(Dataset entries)
^^^^^^^^

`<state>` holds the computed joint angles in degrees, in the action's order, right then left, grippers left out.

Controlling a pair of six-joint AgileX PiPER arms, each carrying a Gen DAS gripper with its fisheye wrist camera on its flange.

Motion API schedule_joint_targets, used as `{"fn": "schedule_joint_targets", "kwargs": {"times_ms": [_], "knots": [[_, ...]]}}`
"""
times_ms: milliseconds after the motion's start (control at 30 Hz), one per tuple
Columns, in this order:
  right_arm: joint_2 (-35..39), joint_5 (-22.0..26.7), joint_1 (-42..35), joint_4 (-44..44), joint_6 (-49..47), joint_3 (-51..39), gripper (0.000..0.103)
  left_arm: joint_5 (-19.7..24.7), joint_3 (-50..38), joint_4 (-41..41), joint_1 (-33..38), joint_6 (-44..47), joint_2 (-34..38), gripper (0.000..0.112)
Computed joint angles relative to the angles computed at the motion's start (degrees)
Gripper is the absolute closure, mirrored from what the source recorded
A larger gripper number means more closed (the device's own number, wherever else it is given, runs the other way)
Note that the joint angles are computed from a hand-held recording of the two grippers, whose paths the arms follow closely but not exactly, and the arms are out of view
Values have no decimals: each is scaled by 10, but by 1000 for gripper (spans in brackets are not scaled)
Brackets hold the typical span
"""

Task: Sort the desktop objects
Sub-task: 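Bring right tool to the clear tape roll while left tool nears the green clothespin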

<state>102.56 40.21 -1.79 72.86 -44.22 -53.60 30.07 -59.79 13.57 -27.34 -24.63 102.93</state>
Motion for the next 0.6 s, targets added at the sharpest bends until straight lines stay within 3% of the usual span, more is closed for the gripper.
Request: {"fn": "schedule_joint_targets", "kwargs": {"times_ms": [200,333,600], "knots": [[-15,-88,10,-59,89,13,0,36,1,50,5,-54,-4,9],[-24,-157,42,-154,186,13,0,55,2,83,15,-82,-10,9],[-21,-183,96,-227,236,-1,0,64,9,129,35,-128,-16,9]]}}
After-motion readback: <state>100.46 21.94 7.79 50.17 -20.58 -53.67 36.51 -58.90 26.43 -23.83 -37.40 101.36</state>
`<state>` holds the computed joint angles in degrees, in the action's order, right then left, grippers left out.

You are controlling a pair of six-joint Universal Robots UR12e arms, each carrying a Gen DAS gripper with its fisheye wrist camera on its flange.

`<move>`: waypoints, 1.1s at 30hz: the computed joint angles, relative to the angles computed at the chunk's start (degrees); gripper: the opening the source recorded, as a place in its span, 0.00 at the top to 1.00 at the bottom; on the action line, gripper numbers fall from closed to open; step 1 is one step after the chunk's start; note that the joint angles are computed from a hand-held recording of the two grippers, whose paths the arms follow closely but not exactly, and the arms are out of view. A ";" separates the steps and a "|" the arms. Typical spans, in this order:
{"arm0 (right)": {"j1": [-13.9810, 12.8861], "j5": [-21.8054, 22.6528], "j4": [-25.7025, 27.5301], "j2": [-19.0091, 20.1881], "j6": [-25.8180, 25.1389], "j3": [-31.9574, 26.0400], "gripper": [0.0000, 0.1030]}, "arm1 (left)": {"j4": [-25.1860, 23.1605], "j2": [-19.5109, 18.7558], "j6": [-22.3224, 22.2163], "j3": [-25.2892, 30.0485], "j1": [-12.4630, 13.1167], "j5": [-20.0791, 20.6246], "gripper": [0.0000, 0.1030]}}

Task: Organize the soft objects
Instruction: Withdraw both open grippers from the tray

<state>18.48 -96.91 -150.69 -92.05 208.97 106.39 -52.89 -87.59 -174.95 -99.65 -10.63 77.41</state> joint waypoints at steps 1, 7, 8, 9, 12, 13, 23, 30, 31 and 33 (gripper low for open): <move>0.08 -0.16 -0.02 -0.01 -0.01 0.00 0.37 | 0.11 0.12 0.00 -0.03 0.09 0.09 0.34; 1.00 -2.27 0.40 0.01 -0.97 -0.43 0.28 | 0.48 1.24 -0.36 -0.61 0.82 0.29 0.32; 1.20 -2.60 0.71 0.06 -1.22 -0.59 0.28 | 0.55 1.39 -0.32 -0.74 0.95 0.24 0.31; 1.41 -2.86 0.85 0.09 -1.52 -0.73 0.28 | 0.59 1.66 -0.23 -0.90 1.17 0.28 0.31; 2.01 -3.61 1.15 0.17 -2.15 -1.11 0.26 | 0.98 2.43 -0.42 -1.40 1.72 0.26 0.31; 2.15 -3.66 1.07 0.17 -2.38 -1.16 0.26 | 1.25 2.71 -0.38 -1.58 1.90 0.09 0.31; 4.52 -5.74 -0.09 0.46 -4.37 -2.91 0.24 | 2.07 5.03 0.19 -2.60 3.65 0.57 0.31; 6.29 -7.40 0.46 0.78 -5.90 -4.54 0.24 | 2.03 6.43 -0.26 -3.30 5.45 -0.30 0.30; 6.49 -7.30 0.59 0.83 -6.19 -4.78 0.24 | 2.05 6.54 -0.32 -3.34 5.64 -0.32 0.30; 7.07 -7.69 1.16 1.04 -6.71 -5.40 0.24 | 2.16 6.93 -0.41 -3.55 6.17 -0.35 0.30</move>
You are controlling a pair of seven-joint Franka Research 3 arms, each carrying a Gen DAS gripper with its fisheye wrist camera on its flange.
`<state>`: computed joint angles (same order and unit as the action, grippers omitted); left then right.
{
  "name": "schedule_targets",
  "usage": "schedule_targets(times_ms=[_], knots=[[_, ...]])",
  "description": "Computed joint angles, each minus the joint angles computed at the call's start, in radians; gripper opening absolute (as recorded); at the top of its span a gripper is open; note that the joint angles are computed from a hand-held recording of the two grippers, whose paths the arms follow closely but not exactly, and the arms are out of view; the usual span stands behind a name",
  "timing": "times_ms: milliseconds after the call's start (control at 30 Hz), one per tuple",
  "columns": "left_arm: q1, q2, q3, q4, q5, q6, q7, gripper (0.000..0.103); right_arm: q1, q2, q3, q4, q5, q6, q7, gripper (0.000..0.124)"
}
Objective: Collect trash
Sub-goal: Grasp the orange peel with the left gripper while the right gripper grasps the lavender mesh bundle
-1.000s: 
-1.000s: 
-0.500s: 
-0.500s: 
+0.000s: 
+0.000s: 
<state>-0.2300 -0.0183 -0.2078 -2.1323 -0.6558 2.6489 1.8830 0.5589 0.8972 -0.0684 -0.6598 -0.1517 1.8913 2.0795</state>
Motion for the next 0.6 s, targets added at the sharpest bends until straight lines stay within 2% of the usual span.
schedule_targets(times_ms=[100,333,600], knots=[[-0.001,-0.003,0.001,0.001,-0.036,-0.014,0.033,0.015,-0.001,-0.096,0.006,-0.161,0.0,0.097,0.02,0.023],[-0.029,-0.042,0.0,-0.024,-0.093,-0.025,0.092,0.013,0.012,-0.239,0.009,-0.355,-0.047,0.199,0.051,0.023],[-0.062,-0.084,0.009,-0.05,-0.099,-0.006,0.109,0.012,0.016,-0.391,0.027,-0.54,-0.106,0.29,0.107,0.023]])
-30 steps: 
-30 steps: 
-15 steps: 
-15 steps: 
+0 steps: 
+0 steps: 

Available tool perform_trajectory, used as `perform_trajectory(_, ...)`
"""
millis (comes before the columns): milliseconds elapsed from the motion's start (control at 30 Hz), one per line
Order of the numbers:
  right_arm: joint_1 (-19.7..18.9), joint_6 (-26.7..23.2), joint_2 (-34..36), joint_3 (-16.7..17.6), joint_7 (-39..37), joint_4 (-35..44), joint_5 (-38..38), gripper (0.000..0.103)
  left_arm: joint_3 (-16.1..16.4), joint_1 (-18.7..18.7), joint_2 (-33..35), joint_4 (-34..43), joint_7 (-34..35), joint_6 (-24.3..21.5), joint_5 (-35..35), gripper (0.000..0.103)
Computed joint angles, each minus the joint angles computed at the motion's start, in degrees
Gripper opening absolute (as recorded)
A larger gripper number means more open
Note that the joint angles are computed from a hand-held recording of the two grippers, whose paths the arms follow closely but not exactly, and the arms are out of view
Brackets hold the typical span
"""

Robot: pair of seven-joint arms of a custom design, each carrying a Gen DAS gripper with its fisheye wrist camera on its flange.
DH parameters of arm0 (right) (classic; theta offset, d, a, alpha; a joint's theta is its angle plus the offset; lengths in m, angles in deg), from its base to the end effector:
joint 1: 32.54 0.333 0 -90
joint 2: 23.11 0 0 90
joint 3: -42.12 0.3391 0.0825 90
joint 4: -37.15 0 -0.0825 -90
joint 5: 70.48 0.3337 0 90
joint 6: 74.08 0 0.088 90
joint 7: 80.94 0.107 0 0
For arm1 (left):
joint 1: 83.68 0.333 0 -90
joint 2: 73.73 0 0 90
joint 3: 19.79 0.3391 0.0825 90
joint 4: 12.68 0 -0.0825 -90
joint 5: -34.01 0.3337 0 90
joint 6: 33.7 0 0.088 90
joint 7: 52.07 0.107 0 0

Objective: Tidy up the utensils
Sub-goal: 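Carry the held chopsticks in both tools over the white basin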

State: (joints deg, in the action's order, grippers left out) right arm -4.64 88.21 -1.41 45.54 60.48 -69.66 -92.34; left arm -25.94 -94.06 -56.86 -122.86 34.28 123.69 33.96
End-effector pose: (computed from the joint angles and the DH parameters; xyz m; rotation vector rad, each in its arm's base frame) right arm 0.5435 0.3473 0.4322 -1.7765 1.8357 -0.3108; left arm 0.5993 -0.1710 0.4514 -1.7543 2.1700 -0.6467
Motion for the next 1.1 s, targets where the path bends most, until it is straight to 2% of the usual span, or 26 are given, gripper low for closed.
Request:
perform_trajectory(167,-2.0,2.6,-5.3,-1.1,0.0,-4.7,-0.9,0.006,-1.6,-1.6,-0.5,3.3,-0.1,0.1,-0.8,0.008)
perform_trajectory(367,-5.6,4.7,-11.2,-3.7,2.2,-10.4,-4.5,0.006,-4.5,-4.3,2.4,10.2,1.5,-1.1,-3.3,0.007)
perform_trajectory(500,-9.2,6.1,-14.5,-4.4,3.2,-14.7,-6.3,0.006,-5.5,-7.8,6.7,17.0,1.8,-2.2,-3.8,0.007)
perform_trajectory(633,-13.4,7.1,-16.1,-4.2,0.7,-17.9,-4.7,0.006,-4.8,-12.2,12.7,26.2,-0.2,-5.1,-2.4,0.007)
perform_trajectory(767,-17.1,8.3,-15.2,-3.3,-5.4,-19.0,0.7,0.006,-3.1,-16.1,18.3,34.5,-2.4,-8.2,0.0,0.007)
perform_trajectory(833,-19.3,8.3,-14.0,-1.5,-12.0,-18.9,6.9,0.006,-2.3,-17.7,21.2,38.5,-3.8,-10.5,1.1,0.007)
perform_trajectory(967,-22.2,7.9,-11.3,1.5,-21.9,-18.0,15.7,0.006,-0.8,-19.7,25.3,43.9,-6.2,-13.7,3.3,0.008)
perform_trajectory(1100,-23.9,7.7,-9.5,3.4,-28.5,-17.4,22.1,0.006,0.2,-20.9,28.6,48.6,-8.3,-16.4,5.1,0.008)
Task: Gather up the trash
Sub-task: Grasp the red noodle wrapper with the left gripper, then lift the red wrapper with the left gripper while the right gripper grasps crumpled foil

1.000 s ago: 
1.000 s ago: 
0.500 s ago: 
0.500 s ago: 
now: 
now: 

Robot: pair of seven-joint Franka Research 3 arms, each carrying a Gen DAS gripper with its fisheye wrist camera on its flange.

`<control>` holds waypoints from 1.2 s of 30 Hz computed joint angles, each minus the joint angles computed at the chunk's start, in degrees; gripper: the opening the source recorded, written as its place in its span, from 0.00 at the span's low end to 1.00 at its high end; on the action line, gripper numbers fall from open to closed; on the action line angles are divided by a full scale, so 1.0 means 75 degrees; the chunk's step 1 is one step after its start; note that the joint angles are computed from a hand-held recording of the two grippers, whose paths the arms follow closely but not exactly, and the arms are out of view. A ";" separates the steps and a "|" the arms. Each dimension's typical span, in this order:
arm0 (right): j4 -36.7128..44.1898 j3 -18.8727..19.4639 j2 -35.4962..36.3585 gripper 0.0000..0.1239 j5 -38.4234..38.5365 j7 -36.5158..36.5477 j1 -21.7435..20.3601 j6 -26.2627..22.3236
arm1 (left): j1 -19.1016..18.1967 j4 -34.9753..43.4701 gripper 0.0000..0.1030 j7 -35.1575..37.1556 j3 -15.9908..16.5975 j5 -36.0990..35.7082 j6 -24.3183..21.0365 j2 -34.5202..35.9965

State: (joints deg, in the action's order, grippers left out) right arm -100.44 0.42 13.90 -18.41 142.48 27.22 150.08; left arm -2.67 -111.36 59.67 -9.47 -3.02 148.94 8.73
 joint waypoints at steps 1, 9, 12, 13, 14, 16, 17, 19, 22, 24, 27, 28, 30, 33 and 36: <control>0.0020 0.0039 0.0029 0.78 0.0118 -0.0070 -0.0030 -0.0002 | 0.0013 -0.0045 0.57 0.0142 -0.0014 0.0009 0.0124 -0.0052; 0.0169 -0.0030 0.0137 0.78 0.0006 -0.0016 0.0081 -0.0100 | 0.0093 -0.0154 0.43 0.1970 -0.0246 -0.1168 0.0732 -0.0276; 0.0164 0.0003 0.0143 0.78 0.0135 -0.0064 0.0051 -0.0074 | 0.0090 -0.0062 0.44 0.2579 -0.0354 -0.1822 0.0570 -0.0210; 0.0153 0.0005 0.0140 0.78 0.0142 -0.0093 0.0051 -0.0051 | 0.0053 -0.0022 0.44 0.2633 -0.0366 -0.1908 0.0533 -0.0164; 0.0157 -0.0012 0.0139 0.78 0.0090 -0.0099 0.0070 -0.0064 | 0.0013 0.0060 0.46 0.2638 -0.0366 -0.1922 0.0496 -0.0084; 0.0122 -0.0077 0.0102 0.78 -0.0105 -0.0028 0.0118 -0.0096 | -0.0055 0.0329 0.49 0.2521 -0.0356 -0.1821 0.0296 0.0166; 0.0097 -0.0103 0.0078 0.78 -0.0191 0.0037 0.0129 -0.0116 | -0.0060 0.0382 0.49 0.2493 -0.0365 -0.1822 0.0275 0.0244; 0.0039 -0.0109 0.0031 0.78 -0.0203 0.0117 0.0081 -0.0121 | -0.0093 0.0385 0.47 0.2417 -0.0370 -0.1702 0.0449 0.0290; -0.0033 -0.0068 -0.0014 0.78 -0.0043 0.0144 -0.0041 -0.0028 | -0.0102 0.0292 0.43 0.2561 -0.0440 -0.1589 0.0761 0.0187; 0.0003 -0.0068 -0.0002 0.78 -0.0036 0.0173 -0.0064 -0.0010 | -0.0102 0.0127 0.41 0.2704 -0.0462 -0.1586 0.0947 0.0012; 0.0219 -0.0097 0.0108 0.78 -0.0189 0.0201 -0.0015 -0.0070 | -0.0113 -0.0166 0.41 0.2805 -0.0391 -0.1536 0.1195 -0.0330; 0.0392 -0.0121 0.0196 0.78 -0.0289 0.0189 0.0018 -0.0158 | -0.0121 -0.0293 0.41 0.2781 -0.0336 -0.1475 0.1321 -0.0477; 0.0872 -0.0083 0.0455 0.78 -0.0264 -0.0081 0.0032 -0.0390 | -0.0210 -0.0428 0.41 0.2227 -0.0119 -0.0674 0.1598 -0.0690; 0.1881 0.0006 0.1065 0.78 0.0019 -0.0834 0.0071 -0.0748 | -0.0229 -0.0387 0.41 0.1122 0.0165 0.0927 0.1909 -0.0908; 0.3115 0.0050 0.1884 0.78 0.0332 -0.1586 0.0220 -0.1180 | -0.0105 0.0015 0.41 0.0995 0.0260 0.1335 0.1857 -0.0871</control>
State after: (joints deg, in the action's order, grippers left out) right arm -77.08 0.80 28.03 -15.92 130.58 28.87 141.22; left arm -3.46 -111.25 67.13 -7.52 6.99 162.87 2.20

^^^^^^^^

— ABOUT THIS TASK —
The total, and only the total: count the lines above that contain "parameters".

— WRITTEN RESPONSE —
2